For some, selling homemade goods and work-from-home services or hosting online fundraisers may be their only means of generating the funds to get to a safer situation—even if they don’t explicitly state that. Some people have a huge stigma against giving cash to others, even if they are able to afford it. That stigma is amplified when the person in question is currently using drugs or has a known history of use. How you share your money is your own choice, and nobody has the right to demand you use it in any particular way—but I would like to urge you to consider the extenuating circumstances posed by the pandemic, and the fact that many formal emergency charity services are unable to reach the most vulnerable among us. Asking for money is never easy; if you see someone doing it, they are more likely to be in desperate need than lazy or unproductive.
People Use Drugs to Cope
The fact that people use drugs to cope is nothing new, nor is the fact that there is a high correlation between experiencing intimate partner violence and engaging in both substance use and problematic substance use. Problematic drug use also appears to have gone up during 2020; although final national data are not yet in, jurisdictions around the United States have recorded worrisome spikes in fatal overdoses, as well as increased self-reports of substance use, including alcohol.

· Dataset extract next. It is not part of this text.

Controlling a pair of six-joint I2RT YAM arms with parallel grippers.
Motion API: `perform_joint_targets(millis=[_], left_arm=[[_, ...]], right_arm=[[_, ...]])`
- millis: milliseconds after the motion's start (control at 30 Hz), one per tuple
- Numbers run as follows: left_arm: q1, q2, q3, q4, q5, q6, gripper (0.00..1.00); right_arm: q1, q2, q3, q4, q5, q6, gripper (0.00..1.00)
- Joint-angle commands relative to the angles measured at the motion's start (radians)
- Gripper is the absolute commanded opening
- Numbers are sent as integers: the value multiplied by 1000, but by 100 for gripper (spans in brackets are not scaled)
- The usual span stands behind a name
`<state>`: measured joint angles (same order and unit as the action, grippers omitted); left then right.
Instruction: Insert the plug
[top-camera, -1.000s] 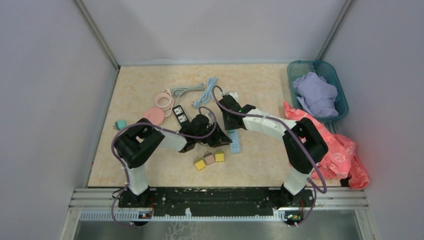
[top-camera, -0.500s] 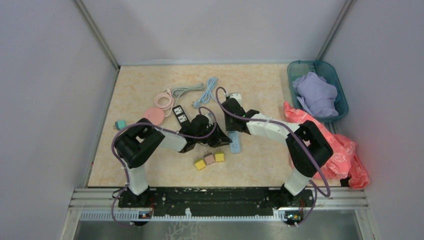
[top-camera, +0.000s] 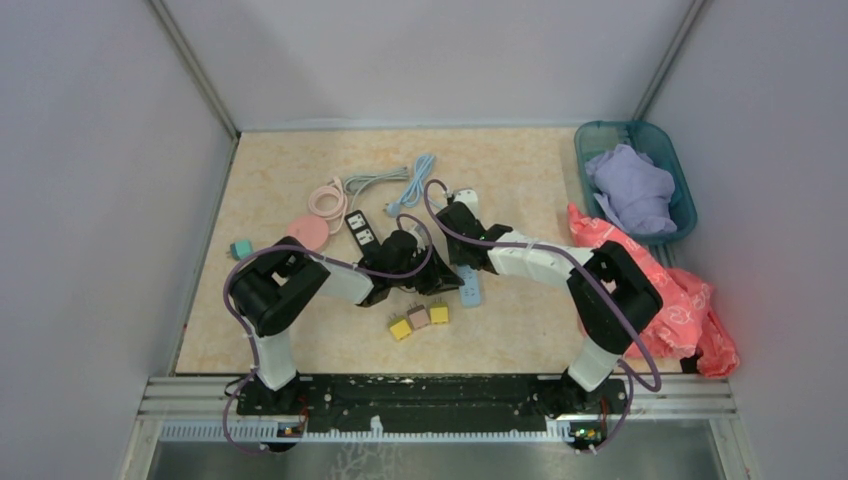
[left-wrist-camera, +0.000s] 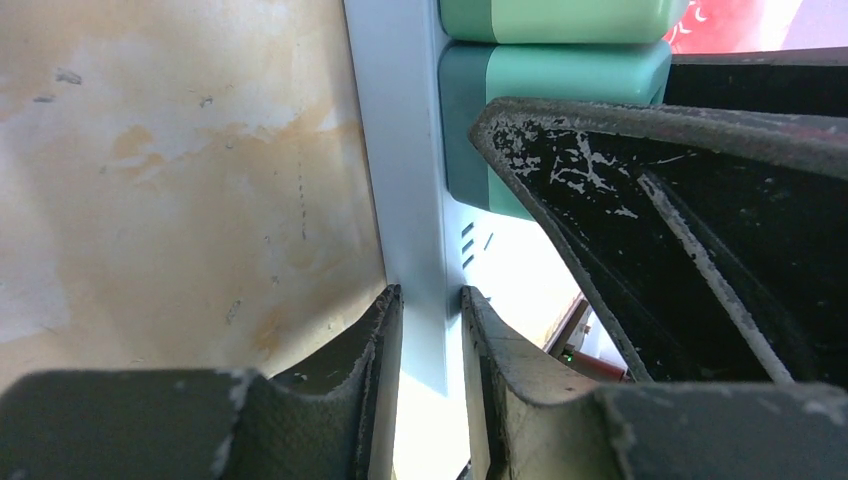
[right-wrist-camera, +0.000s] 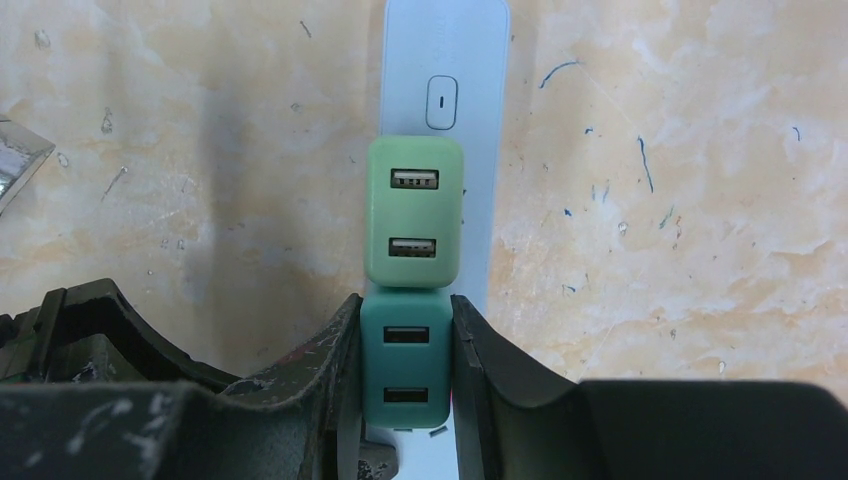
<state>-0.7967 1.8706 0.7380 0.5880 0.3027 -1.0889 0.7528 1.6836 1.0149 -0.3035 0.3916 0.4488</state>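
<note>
A light-blue power strip (right-wrist-camera: 445, 60) lies on the tabletop, seen in the top view as the strip (top-camera: 472, 288). A pale green plug (right-wrist-camera: 414, 212) sits in it. Right beside that stands a darker teal plug (right-wrist-camera: 405, 375), upright on the strip, with my right gripper (right-wrist-camera: 405, 305) shut on its two sides. How deep its prongs sit is hidden. My left gripper (left-wrist-camera: 430, 295) is shut on the strip's thin edge (left-wrist-camera: 400, 150), just below the teal plug (left-wrist-camera: 560, 100). Both grippers meet at mid-table (top-camera: 455, 265).
Three small loose plugs, yellow and pink (top-camera: 419, 318), lie just in front of the strip. A black power strip (top-camera: 361, 229), coiled cables (top-camera: 395, 185), a pink disc (top-camera: 306, 234) and a small teal plug (top-camera: 241, 249) lie left. A teal basket (top-camera: 583, 140) and red cloth (top-camera: 680, 300) lie right.
My right wrist has shifted a little to the left over the strip, still holding the teal plug. The left arm and the strip have not moved.
</note>
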Motion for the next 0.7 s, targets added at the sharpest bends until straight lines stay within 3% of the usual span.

Although we do not have official confirmation that domestic violence has played a role in the uptick we’re seeing, that doesn’t mean there’s no correlation.
It’s generally a good rule of thumb not to judge someone who is using drugs in a manner you perceive as destructive: besides the reality that they may view their use through a radically different lens, the choice to use a substance is dynamic and ever-evolving based on the equally dynamic circumstances of their personal life. Add the dual trauma of a pandemic and a violent relationship into the mix, and you have an equation that, for some, may result in substance use.
If you’re concerned about their use, try sharing your concerns in a compassionate, non-judgmental manner, and making sure (to the best of your abilities) that they are consuming drugs in a safe manner that mitigates the risk of fatal overdose and disease. An earlier blog post I wrote for WorkIt Health last year discusses some harm reduction tips. You can also look to orgs like the Harm Reduction Coalition, Urban Survivor’s Union, the People’s Harm Reduction Alliance, and more for more tips and information on harm reduction.